The elements of the search_terms
character vector don't need to be
individual predictor terms. Instead, they can be building blocks consisting
of several predictor terms connected by the +
symbol. To understand how
these building blocks work, it is important to know how projpred's
forward search works: It starts with an empty vector chosen
which will
later contain already selected predictor terms. Then, the search iterates
over model sizes \(j \in \{0, ..., J\}\) (with \(J\)
denoting the maximum submodel size, not counting the intercept). The
candidate models at model size \(j\) are constructed from those elements
from search_terms
which yield model size \(j\) when combined with the
chosen
predictor terms. Note that sometimes, there may be no candidate
models for model size \(j\). Also note that internally, search_terms
is
expanded to include the intercept ("1"
), so the first step of the search
(model size 0) always consists of the intercept-only model as the only
candidate.
As a search_terms
example, consider a reference model with formula y ~ x1 + x2 + x3
. Then, to ensure that x1
is always included in the
candidate models, specify search_terms = c("x1", "x1 + x2", "x1 + x3", "x1 + x2 + x3")
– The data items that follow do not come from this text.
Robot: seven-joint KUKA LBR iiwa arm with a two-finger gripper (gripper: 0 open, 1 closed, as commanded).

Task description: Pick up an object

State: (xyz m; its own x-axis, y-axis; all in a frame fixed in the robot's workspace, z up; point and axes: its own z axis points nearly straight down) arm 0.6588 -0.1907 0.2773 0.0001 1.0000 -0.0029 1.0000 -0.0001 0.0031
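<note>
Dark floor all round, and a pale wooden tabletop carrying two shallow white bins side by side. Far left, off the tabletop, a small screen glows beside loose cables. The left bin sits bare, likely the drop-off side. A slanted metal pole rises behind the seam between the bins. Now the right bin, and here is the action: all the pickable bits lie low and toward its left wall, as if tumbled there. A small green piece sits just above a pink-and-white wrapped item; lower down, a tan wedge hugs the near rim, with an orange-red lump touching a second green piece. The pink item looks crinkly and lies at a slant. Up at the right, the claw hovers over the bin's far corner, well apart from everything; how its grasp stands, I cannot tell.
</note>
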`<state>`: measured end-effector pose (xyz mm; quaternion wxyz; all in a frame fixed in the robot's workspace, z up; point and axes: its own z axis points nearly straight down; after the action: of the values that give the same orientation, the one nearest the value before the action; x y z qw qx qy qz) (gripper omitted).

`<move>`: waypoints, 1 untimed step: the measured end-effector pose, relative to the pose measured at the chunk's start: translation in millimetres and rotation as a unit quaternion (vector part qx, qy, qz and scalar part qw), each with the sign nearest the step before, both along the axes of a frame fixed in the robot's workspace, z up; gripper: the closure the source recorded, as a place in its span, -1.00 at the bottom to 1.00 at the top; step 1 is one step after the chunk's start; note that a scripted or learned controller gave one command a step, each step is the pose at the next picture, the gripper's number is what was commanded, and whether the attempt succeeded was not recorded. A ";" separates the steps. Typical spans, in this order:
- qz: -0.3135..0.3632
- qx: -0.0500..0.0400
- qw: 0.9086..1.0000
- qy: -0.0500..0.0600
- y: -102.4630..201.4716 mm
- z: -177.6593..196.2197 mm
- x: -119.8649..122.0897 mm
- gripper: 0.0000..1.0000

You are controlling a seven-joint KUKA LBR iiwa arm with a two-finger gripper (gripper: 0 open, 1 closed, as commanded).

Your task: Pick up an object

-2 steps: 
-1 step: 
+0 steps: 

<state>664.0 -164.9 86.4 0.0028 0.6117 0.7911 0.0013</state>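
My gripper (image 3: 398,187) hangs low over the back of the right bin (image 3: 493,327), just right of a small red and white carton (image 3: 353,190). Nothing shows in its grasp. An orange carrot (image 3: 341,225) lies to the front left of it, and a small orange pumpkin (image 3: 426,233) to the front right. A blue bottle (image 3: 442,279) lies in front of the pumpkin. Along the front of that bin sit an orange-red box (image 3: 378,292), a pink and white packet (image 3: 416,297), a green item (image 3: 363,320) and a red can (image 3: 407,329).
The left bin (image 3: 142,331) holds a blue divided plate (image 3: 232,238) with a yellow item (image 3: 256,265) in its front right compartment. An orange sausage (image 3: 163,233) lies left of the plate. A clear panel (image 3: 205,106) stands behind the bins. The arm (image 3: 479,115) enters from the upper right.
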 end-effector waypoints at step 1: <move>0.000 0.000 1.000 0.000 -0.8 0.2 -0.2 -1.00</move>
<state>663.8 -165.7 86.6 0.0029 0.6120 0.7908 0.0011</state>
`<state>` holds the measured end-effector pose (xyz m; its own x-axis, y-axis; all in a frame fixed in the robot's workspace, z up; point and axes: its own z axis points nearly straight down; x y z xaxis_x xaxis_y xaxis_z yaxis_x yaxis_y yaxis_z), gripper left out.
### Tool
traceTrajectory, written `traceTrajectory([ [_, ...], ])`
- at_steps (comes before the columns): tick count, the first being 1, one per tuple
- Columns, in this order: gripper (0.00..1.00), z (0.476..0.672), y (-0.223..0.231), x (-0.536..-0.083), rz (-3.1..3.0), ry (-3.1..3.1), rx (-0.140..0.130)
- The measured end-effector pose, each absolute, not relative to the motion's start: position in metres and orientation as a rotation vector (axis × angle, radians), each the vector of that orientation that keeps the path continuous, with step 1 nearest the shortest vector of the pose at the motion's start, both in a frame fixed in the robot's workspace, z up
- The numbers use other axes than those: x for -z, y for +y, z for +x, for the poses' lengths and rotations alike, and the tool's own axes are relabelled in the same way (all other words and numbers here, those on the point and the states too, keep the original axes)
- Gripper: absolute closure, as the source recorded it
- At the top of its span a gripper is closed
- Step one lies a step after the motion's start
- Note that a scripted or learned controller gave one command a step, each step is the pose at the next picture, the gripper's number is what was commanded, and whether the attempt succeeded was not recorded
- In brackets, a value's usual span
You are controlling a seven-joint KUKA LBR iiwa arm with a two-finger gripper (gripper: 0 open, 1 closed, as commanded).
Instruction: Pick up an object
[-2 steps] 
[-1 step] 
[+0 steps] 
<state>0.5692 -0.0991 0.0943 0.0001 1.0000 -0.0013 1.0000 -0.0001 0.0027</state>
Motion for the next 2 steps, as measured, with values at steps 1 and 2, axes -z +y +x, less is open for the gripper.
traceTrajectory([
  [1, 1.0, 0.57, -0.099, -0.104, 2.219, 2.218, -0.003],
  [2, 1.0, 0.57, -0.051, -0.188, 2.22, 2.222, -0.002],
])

(or, in a simpler way that leads to the same results,
search_terms = c("x1", "x1 + x2", "x1 + x3")
, for which helper function
force_search_terms()
exists). This search would start with y ~ 1
as the
only candidate at model size 0. At model size 1, y ~ x1
would be the only
candidate. At model size 2, y ~ x1 + x2
and y ~ x1 + x3
would be the
two candidates. At the last model size of 3, y ~ x1 + x2 + x3
would be
the only candidate. As another example, to exclude x1
from the search,
specify search_terms = c("x2", "x3", "x2 + x3")
(or, in a simpler way
that leads to the same results, search_terms = c("x2", "x3")
).
d_test
If not NULL
, then d_test
needs to be a list
with the following
elements:
data
: a data.frame
containing the predictor variables for the test set.
offset
: a numeric vector containing the offset values for the test set
(if there is no offset, use a vector of zeros).
weights
: a numeric vector containing the observation weights for the test
set (if there are no observation weights, use a vector of ones).
y
: a vector or a factor
containing the response values for the test
set. In case of the latent projection, this has to be a vector containing the
latent response values, but it can also be a vector full of NA
s if
latent-scale post-processing is not needed.
y_oscale
: Only needs to be provided in case of the latent projection
where this needs to be a vector or a factor
containing the original
(i.e., non-latent) response values for the test set.
# Data:
dat_gauss <- data.frame(y = df_gaussian$y, df_gaussian$x)
# The `stanreg` fit which will be used as the reference model (with small
# values for `chains` and `iter`, but only for technical reasons in this
# example; this is not recommended in general):
fit <- rstanarm::stan_glm(
y ~ X1 + X2 + X3 + X4 + X5, family = gaussian(), data = dat_gauss,
QR = TRUE, chains = 2, iter = 500, refresh = 0, seed = 9876
)
# Run varsel() (here without cross-validation, with L1 search, and with small
# values for `nterms_max` and `nclusters_pred`, but only for the sake of
# speed in this example; this is not recommended in general):
vs <- varsel(fit, method = "L1", nterms_max = 3, nclusters_pred = 10,
seed = 5555, verbose = FALSE)
# Now see, for example, `?print.vsel`, `?plot.vsel`, `?suggest_size.vsel`,
# and `?ranking` for possible post-processing functions.